=== Begin Enclosure ===

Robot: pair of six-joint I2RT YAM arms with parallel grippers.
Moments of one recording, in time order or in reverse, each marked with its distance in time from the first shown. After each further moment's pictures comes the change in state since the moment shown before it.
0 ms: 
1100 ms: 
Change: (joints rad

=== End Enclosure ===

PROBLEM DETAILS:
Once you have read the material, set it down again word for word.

ANSWER SECTION:
Robot: pair of six-joint I2RT YAM arms with parallel grippers.
Moments of one recording, in time order or in reverse, each marked with its distance in time from the first shown. After each further moment's pictures comes the change in state since the moment shown before it.
0 ms: 
1100 ms: 
Change: (joints rad

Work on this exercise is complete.